→ **TASK STATEMENT**:
The whole listing is to be given again without alteration, except that its pictures are dropped.

▶

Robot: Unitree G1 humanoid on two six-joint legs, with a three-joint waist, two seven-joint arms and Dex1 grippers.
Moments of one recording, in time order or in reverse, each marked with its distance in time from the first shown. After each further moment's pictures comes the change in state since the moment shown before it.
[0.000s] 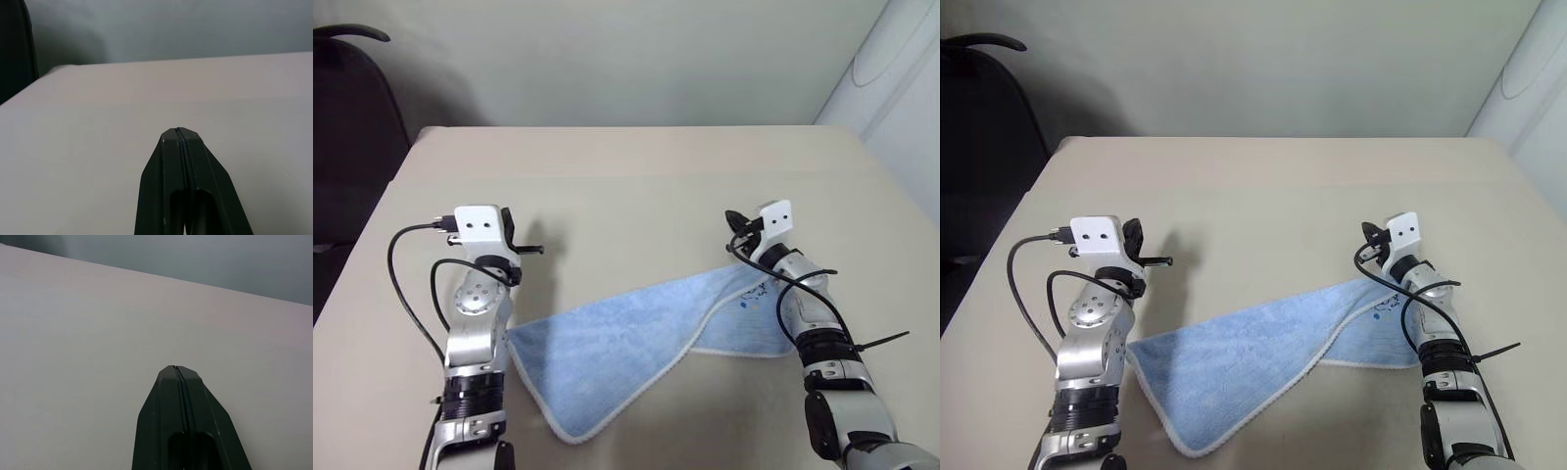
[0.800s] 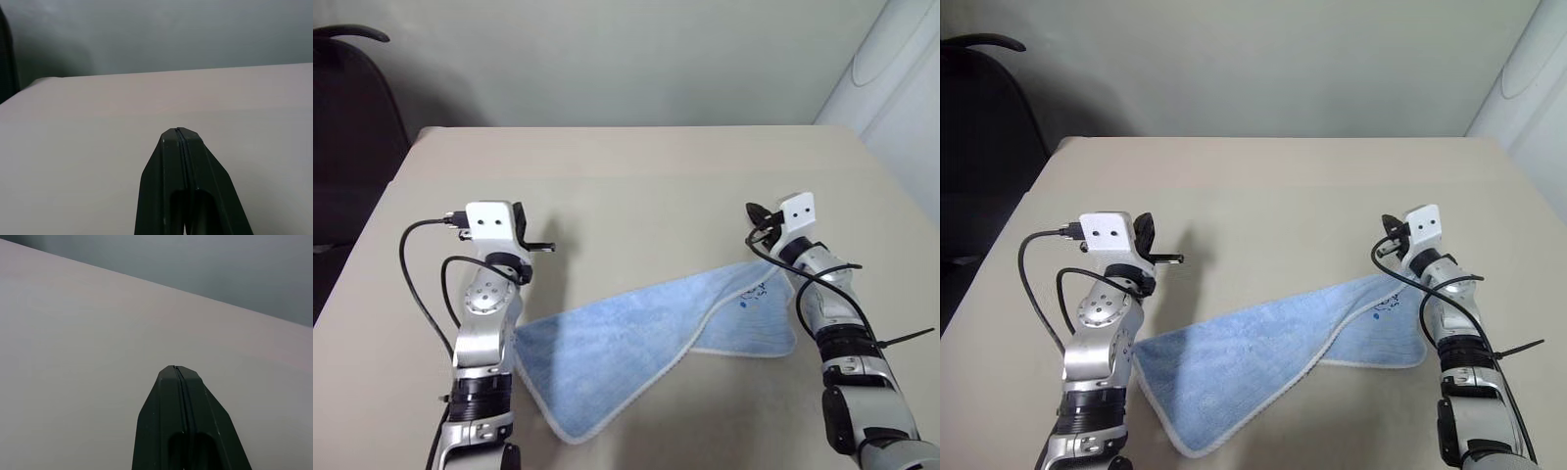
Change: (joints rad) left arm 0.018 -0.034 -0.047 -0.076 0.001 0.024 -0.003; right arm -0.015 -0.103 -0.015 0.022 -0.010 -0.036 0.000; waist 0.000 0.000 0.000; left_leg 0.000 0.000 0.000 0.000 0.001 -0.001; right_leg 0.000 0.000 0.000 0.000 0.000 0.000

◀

→ **SOLUTION TO THE PROBLEM**:
Robot: Unitree G1 humanoid on two six-joint legs, with a three-joint waist, two seven-joint arms and Dex1 grippers.
Moments of one recording, in time order or in reverse, each marked with its distance in time from the first shown. After each further moment's pictures comes the change in state since the moment shown before it.
[0.000s] 
[0.800s] 
Change: (joints rad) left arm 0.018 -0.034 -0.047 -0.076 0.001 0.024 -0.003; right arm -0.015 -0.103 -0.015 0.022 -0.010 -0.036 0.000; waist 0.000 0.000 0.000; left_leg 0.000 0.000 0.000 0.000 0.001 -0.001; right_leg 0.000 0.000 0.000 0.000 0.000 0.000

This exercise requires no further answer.